# EaglesBlood - ICS Working On G2x with v21y Baseband



## mpenrod

Just wanted people to know that EaglesBlood figured out ICS on the G2x with the v21y baseband. I'm not affiliated with them, just a user that has happily had ICS on his G2x since last week.

Works great, very fast, only known problem is Netflix doesn't work.

http://www.eaglesblood.com/#!Download AOSP/cnzj


----------



## nmyron

I'm running Domination v77, and its working as well using a patch. However, from the best of my knowledge all ICS roms have issues on the new BB. For instance, Bluetooth calling does not work. Calls won't transfer to the headset, or, if they do, you don't get audio (though A2DP does work). Can you confirm/deny this is the case on Eaglesblood?

Sent from my LG-P999 using Tapatalk 2


----------



## mpenrod

I can't since I don't use Bluetooth for anything. I've never found the sound quality to be good enough, and as I travel extensively for work, a nice headset is always handy for me.


----------



## dodgefan67

i've tried EB (both ICS and GB) with the new BB and bluetooth doesnt work. it doesnt work with the latest CM7.2 either so thats not specific to ICS

the support EB build 4 has with the new BB is for calls. if you have the new BB and do not use a rom (or owains patch) that supports it, then you cant make calls, everything else works, but you wont be able to use your phone as a phone


----------



## nmyron

What EB rom? I tried flashing the EB and did the new BB support option during install and still couldn't make/receive calls using my BT headset. A2DP worked fine, but still no call audio.

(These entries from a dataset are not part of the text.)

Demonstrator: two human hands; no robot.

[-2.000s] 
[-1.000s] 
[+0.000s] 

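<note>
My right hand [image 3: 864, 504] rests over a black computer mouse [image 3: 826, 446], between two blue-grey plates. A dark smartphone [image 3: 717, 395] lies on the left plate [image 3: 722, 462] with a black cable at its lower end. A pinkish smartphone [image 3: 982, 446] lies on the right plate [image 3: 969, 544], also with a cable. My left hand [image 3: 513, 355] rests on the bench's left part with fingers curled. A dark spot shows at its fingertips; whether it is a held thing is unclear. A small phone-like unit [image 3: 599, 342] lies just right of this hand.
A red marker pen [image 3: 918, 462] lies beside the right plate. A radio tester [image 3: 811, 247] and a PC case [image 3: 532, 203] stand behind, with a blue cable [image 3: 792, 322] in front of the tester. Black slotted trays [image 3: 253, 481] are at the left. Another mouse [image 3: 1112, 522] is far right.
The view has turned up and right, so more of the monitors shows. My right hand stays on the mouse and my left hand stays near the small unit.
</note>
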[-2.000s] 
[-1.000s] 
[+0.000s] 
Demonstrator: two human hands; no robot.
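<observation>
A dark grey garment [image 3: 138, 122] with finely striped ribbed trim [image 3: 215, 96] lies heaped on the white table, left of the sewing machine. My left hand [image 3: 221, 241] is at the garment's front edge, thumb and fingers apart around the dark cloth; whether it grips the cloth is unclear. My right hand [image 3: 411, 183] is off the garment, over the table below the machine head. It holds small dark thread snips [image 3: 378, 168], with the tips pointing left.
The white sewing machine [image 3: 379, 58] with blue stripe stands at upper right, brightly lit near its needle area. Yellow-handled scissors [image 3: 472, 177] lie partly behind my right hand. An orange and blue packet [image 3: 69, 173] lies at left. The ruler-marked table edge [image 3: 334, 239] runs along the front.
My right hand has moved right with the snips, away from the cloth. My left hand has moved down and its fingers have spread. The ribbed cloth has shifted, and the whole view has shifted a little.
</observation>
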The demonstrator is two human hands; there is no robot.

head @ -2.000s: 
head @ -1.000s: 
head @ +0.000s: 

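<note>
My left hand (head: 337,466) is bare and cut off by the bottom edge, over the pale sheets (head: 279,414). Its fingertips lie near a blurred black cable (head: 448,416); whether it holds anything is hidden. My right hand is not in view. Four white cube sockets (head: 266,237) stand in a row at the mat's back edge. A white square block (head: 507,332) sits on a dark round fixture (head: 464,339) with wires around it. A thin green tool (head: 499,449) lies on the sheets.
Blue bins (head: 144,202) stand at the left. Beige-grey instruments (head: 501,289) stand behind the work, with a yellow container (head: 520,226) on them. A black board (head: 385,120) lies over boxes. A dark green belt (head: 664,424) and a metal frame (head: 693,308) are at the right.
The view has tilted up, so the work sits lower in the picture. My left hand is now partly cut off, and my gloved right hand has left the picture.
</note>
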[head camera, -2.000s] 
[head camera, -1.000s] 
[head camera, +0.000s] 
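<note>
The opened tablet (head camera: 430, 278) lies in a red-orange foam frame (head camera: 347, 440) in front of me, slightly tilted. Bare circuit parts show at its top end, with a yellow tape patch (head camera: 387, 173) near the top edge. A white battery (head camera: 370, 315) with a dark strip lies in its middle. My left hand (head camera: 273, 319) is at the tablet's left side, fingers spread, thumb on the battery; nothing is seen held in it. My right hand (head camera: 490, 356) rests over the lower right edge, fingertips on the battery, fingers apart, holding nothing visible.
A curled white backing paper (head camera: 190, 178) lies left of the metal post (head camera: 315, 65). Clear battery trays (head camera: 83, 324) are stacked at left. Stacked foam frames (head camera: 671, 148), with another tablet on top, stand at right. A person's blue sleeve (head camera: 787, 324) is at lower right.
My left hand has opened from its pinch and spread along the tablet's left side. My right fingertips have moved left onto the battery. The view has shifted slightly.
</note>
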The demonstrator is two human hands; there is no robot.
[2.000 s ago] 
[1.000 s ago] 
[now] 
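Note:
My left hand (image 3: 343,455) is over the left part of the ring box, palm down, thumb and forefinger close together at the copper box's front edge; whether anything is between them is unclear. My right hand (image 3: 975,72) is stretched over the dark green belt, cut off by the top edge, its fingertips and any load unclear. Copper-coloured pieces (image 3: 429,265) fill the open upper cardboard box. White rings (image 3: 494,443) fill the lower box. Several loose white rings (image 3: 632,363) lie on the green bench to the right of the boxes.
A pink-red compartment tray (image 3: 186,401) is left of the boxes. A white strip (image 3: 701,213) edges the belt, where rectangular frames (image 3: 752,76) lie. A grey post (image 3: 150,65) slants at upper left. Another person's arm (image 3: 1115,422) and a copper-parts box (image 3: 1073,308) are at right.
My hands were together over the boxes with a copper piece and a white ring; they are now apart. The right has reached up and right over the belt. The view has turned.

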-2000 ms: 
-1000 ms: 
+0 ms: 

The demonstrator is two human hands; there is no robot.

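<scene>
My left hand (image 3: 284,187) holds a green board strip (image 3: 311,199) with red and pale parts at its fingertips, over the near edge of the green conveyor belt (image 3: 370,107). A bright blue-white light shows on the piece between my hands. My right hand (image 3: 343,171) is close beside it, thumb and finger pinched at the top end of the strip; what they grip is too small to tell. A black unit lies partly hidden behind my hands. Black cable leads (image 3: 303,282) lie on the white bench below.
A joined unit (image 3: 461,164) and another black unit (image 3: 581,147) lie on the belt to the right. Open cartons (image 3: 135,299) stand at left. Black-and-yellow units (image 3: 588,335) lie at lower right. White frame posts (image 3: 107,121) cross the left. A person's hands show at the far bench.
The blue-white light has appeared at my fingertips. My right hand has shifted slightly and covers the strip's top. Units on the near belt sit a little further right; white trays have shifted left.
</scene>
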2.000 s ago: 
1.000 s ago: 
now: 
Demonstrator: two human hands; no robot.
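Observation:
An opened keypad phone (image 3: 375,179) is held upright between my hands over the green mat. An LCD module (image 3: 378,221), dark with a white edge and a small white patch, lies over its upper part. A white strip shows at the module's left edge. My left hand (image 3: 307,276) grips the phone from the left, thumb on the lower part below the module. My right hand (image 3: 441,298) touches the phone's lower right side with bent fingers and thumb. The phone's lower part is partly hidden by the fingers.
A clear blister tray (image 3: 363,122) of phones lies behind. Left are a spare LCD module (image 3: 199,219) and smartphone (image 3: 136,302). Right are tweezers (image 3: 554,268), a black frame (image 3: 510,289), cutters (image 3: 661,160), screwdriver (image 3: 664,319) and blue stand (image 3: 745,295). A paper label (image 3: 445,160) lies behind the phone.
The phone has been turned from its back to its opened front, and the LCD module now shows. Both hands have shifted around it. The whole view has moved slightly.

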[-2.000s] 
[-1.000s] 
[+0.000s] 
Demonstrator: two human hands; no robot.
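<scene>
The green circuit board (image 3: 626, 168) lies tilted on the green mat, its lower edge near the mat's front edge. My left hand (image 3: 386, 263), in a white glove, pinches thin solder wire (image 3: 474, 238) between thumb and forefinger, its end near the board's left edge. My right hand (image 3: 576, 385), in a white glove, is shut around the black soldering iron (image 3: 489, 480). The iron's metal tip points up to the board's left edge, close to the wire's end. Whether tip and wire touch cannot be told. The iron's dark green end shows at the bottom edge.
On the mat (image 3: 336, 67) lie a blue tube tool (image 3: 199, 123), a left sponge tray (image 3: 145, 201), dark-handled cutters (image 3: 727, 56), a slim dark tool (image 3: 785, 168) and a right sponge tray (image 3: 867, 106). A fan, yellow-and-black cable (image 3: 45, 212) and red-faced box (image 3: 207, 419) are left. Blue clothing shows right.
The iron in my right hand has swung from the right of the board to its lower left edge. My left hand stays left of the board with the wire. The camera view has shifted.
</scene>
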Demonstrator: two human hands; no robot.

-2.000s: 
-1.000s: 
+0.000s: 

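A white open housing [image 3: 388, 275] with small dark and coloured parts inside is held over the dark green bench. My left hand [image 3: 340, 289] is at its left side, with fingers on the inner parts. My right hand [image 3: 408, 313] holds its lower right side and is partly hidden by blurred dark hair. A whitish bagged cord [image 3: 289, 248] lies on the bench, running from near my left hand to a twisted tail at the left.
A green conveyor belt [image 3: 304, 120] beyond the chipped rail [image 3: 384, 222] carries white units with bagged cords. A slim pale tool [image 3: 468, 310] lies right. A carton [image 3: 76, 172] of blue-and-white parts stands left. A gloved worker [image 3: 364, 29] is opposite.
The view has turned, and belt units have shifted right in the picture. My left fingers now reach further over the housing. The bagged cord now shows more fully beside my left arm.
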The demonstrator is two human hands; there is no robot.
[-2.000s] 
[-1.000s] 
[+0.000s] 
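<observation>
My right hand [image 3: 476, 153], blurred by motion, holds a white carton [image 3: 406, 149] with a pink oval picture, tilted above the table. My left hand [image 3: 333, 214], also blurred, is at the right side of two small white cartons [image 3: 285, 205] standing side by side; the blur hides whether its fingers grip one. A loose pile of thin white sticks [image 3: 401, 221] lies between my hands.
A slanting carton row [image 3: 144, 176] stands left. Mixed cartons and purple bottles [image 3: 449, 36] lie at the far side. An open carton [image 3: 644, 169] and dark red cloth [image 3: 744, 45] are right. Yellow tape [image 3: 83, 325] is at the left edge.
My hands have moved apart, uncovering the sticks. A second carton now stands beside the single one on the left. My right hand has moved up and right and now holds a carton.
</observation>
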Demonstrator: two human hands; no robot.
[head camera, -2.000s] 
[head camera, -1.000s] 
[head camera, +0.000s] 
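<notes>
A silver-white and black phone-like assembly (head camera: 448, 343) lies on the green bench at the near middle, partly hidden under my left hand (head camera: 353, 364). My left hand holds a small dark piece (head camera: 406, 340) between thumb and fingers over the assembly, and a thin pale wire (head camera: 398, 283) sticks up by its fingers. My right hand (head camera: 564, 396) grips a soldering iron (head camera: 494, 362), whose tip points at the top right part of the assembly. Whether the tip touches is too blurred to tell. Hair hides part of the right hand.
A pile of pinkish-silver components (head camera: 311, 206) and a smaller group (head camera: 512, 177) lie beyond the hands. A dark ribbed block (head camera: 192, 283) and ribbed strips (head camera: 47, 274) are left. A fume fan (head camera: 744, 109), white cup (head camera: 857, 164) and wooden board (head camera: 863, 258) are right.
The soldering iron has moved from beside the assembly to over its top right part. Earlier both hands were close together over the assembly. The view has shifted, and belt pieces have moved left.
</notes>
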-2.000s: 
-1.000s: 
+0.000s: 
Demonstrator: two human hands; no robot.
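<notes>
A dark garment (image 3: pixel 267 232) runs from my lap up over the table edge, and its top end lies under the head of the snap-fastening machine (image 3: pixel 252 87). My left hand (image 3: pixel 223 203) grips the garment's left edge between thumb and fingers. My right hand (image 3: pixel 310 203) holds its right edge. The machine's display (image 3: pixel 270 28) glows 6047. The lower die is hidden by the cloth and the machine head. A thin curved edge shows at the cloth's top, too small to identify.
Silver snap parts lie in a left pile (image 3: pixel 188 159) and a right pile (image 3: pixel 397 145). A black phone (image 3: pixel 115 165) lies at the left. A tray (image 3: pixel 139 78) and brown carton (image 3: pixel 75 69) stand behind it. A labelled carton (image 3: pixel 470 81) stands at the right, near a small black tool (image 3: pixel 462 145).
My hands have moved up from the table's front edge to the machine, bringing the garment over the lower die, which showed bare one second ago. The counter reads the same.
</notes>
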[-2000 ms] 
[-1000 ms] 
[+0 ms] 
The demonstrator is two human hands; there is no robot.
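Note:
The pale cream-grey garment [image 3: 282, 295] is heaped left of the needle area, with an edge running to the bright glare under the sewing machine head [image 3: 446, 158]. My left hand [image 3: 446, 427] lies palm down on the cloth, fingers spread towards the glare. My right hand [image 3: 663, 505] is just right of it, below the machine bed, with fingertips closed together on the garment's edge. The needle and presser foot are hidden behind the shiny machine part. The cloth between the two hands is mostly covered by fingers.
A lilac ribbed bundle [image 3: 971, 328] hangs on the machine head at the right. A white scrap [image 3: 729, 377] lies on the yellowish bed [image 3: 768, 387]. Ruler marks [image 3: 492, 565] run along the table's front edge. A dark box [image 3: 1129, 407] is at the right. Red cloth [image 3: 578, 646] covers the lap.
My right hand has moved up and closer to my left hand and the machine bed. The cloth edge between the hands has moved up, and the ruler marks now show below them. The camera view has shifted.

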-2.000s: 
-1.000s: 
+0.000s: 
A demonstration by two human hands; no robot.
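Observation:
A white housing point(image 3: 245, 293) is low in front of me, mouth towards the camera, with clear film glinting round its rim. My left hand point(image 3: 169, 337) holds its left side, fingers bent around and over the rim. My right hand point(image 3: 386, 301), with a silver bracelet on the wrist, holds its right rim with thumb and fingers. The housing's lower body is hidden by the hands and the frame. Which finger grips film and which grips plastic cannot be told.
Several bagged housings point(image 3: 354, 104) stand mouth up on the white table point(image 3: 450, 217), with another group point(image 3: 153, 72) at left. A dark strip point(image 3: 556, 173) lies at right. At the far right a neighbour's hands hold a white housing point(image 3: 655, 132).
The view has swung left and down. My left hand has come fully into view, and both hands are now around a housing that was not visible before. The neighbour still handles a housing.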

Sent from my LG-P999 using Tapatalk 2


----------



## dodgefan67

nmyron said:


> What EB rom? I tried flashing the EB and did the new BB support option during install and still couldn't make/receive calls using my BT headset. A2DP worked fine, but still no call audio.
> 
> Sent from my LG-P999 using Tapatalk 2


i said the same thing. EB build 4 which is the latest ICS rom. its not an eaglesblood issue as i said i have the same issue when using CM7. with the new baseband calls will not get routed through a bluetooth headset, streaming audio works fine though


----------



## nmyron

I know its not ICS related, I tried CM7 stable just as you did. But the v4 of EB 4.0.4 is the same file, same check sum, as the one on my SD card, and it didn't work. Only A2DP.

Sent from my LG-P999 using Tapatalk 2


----------



## nmyron

egb-nightly-2012-06-01-signed.zip right?

Sent from my LG-P999 using Tapatalk 2


----------



## dodgefan67

nmyron said:


> egb-nightly-2012-06-01-signed.zip right?
> 
> Sent from my LG-P999 using Tapatalk 2


yes that is the same one, build 4


----------



## zalphaunder

dodgefan67 said:


> i've tried EB (both ICS and GB) with the new BB and bluetooth doesnt work. it doesnt work with the latest CM7.2 either so thats not specific to ICS
> 
> the support EB build 4 has with the new BB is for calls. if you have the new BB and do not use a rom (or owains patch) that supports it, then you cant make calls, everything else works, but you wont be able to use your phone as a phone


You have to flash your phone back to stock and get the T-Mobile Baseband update along with the latest Gingerbread ROM. At that point you can flash to Eaglesblood ICS with working 21y baseband. I had the same problem on my phone and its because I tried to flash EGB before updating baseband. iow.. you cant just flash to rom with 21y baseband support unless you have updated from 21e baseband to 21y baseband already. I havent tested BT headsets bc I dont use them, but it works great for normal calling.


----------